Bitcoin spot ETFs recorded $357.69 million in net outflows yesterday. None of the twelve approved ETFs saw net inflows.

Fidelity’s FBTC led the withdrawals with over $230 million exiting the fund, followed by Bitwise’s BITB. 

Even with short-term outflows, the total net inflows of the Bitcoin spot ETFs are still over $57 billion, and the total assets under management are around $112 billion, highlighting the difference between short-term investors' fear and their long-term institutional interest.

The total historical cumulative net inflow is $57.55 billion.

Also Read: Why Bitcoin’s Available Supply is Much Lower Than You Think

Axelar Token Drops After Circle Acquires Developer Team

Following the announcement that Circle had acquired the core developer team and intellectual property of Interop Labs, the team behind Axelar Network, the AXL token dropped by 13%.

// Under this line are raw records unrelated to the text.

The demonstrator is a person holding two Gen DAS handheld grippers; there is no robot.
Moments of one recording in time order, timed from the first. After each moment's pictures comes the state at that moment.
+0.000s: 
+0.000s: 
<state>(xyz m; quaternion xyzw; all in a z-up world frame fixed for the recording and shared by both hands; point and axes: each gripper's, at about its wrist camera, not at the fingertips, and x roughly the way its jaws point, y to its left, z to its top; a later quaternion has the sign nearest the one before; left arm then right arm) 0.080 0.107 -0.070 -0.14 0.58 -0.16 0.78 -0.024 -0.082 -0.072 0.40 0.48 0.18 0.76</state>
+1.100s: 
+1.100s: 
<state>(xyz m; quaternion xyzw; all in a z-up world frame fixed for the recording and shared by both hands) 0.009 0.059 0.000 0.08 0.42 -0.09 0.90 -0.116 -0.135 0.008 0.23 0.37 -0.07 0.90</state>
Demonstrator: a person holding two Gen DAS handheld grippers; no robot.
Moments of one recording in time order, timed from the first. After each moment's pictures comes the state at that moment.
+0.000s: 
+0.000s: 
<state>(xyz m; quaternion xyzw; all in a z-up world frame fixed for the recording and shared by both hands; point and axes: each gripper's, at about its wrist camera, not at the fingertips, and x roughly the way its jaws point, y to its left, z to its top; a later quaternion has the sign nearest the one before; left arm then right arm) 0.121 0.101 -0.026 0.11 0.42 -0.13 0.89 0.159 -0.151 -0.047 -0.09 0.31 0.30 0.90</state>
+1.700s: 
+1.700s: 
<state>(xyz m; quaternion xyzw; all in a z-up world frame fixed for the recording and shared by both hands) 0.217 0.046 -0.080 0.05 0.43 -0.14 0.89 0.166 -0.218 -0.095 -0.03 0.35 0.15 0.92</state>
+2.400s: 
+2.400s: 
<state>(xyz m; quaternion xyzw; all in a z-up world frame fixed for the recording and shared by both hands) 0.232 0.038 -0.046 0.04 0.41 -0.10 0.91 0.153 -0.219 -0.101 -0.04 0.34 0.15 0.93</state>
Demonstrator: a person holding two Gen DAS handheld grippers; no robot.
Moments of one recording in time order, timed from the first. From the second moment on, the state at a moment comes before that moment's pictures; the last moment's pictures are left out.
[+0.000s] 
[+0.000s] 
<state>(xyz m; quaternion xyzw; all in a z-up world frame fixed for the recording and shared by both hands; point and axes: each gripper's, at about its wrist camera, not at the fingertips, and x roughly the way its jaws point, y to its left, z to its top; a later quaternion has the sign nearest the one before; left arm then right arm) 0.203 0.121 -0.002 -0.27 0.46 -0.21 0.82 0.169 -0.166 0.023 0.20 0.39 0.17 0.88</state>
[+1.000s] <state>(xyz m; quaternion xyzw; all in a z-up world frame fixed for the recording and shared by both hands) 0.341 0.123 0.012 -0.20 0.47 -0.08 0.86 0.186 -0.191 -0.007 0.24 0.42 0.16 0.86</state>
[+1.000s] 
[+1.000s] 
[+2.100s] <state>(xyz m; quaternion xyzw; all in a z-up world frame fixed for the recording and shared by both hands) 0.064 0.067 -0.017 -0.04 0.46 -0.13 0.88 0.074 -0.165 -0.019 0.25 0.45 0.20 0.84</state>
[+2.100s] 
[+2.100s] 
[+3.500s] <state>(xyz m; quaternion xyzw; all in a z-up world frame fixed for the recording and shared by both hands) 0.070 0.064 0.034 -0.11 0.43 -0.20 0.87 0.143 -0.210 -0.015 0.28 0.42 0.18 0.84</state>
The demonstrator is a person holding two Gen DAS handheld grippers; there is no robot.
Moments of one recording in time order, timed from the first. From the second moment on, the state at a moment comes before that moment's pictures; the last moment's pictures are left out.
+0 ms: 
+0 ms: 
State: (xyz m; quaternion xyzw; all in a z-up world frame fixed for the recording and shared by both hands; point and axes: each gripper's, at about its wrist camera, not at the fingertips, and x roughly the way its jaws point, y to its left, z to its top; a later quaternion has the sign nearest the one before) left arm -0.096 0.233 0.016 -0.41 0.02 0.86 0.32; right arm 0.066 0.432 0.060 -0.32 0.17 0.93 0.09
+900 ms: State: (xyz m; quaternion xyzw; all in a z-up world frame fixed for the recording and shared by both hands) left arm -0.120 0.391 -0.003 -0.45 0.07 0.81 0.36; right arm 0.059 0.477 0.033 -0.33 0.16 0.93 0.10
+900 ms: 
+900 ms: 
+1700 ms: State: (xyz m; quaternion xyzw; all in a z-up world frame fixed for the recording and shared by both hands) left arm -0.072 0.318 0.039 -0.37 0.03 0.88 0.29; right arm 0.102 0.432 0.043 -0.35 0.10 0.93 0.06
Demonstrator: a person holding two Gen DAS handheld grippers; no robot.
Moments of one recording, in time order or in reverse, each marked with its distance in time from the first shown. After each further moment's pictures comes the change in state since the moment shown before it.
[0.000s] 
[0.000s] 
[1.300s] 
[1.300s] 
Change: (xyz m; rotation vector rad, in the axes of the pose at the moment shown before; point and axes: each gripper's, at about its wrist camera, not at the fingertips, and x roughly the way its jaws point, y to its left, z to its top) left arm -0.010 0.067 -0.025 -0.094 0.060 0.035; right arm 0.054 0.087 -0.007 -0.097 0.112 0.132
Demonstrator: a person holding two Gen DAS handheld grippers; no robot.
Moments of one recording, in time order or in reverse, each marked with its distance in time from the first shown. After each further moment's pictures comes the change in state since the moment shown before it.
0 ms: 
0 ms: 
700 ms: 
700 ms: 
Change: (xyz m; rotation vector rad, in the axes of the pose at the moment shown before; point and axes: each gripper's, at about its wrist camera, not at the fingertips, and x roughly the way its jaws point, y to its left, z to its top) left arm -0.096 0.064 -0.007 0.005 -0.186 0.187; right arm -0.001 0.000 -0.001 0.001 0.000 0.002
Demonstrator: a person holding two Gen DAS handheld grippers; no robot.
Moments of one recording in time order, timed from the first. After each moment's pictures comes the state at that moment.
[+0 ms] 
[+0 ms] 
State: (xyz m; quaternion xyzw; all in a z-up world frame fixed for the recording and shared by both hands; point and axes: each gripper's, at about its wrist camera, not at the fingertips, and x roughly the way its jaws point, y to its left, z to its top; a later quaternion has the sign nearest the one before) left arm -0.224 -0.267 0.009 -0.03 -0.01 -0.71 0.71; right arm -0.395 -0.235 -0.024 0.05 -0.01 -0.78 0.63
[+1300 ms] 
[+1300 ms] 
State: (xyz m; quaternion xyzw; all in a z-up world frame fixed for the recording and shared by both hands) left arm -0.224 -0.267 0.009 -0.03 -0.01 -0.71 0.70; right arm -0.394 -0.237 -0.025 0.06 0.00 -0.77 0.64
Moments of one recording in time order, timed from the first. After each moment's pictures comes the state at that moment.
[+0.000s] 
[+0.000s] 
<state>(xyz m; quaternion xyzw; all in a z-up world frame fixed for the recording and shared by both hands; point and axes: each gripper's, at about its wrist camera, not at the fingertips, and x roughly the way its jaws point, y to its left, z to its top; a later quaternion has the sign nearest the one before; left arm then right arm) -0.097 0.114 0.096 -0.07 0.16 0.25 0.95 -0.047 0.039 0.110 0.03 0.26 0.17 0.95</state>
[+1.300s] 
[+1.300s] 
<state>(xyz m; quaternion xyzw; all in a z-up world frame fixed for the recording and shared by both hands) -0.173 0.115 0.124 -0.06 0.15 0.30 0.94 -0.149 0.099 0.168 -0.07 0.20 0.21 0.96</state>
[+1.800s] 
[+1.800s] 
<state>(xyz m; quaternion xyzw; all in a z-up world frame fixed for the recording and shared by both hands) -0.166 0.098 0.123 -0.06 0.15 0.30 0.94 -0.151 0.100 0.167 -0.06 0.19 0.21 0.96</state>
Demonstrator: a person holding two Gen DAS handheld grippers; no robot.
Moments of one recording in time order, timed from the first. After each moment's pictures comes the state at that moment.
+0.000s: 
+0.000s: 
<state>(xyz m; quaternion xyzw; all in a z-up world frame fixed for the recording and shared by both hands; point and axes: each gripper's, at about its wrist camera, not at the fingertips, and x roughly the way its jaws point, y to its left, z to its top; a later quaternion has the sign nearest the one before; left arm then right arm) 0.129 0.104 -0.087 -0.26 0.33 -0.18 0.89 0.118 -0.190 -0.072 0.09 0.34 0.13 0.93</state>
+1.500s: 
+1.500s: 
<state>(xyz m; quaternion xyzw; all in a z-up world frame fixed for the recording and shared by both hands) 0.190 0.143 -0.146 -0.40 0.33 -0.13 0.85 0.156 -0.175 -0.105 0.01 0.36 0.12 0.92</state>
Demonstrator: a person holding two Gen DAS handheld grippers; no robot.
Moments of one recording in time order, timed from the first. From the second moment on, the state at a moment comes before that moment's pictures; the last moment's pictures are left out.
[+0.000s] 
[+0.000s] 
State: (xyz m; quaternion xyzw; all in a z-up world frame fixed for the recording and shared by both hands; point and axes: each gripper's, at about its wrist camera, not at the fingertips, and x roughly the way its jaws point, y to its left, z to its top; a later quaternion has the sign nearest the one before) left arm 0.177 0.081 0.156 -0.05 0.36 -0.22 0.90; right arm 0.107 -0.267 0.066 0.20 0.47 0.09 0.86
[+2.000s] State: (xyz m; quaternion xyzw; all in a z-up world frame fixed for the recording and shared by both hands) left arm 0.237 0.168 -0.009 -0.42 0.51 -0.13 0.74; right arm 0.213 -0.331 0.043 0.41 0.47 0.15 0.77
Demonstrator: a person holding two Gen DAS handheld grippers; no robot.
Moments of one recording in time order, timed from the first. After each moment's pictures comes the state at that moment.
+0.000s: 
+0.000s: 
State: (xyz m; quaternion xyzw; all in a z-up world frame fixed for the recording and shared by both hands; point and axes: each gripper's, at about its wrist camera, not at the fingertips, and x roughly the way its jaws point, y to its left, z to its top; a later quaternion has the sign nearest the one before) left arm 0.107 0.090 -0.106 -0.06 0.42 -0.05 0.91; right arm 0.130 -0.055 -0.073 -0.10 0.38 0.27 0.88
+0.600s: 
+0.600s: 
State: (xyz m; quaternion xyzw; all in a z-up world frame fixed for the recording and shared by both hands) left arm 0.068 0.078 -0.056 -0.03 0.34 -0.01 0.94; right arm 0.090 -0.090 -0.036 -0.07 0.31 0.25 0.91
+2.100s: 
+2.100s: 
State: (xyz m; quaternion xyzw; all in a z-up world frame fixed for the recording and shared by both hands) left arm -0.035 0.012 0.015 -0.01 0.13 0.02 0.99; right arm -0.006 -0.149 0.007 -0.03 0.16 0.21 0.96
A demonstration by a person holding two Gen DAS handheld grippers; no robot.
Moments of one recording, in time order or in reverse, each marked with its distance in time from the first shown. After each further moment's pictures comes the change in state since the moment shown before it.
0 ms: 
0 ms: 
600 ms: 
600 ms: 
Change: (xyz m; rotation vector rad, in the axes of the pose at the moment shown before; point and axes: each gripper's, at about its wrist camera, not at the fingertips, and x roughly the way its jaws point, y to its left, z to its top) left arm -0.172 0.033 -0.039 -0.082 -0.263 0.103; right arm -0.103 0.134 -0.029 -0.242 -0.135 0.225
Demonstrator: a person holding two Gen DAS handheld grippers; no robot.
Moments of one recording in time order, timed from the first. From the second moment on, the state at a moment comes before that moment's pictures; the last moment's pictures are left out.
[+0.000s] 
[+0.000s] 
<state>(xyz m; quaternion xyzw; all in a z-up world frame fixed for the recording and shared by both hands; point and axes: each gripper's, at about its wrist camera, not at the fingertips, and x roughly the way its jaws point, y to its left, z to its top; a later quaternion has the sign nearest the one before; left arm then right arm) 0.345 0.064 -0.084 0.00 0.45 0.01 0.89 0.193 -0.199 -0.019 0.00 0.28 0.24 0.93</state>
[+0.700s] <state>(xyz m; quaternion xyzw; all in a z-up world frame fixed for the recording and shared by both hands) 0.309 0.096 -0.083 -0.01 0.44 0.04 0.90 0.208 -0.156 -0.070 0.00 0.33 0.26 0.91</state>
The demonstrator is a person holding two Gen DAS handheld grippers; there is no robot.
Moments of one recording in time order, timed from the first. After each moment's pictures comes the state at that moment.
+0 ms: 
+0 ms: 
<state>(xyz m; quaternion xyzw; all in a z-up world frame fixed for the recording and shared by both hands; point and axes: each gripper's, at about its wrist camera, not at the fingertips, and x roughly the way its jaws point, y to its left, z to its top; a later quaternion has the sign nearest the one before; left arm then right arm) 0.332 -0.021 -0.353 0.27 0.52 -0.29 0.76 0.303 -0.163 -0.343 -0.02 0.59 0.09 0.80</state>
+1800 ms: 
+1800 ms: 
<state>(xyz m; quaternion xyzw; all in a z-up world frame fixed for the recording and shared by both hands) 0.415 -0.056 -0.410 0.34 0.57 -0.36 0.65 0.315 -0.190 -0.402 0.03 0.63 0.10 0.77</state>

The transaction does not include the Axelar Network or the AXL token; thus, token holders will not receive any direct benefit.

Market participants reacted swiftly, selling AXL when it became evident that the merger did not include revenue sharing, buy pressure, or voting rights.

This shift highlights an emerging practice in which firms progressively acquire personnel and tech rather than coins, challenging the idea that a protocol's success will always lead to an increase in token price.